Dataset excerpts

____

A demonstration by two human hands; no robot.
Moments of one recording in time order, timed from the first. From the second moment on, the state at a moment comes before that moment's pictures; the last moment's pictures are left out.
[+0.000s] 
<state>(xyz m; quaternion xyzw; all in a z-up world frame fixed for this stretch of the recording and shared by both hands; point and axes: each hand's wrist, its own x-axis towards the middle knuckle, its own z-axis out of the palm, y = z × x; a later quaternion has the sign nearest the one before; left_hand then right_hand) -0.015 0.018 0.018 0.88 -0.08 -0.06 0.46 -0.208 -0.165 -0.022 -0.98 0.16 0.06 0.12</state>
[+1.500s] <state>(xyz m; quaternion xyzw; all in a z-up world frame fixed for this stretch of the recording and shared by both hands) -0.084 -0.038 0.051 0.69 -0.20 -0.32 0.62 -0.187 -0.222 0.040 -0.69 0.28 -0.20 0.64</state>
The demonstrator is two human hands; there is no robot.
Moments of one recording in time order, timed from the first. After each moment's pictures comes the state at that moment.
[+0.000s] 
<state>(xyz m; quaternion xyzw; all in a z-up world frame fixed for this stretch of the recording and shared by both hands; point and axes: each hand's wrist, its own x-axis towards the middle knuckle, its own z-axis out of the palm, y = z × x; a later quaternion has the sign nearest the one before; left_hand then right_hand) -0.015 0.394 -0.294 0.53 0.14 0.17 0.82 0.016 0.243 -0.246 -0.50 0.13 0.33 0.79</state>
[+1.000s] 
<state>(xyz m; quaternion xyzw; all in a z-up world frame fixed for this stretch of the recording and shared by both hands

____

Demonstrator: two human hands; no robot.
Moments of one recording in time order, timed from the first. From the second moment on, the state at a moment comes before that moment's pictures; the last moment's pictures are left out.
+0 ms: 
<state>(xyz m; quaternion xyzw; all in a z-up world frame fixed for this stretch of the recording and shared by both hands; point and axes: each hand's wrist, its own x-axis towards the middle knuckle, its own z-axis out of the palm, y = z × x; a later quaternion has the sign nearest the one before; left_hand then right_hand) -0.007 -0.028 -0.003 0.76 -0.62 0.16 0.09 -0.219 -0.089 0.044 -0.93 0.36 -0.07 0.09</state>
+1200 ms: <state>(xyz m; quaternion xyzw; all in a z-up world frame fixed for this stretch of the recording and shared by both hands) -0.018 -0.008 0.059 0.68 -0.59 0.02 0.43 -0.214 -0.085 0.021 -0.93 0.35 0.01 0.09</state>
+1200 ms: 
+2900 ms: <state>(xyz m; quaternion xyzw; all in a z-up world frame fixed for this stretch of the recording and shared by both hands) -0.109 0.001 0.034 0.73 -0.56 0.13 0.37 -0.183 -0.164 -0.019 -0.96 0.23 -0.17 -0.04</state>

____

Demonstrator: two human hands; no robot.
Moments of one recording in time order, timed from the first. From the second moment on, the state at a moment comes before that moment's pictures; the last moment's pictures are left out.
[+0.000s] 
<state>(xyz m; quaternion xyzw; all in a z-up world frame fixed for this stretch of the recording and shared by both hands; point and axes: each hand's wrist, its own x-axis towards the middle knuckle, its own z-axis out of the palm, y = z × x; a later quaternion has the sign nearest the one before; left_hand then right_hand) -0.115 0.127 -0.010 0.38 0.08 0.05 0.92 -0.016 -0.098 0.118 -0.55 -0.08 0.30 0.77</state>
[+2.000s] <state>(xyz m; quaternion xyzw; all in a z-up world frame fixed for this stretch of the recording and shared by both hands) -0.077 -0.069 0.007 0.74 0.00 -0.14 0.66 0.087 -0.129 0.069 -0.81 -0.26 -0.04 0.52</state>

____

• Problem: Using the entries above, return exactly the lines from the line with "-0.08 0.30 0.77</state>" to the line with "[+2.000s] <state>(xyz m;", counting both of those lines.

• Output of the exercise:
<state>(xyz m; quaternion xyzw; all in a z-up world frame fixed for this stretch of the recording and shared by both hands; point and axes: each hand's wrist, its own x-axis towards the middle knuckle, its own z-axis out of the palm, y = z × x; a later quaternion has the sign nearest the one before; left_hand then right_hand) -0.115 0.127 -0.010 0.38 0.08 0.05 0.92 -0.016 -0.098 0.118 -0.55 -0.08 0.30 0.77</state>
[+2.000s] <state>(xyz m; quaternion xyzw; all in a z-up world frame fixed for this stretch of the recording and shared by both hands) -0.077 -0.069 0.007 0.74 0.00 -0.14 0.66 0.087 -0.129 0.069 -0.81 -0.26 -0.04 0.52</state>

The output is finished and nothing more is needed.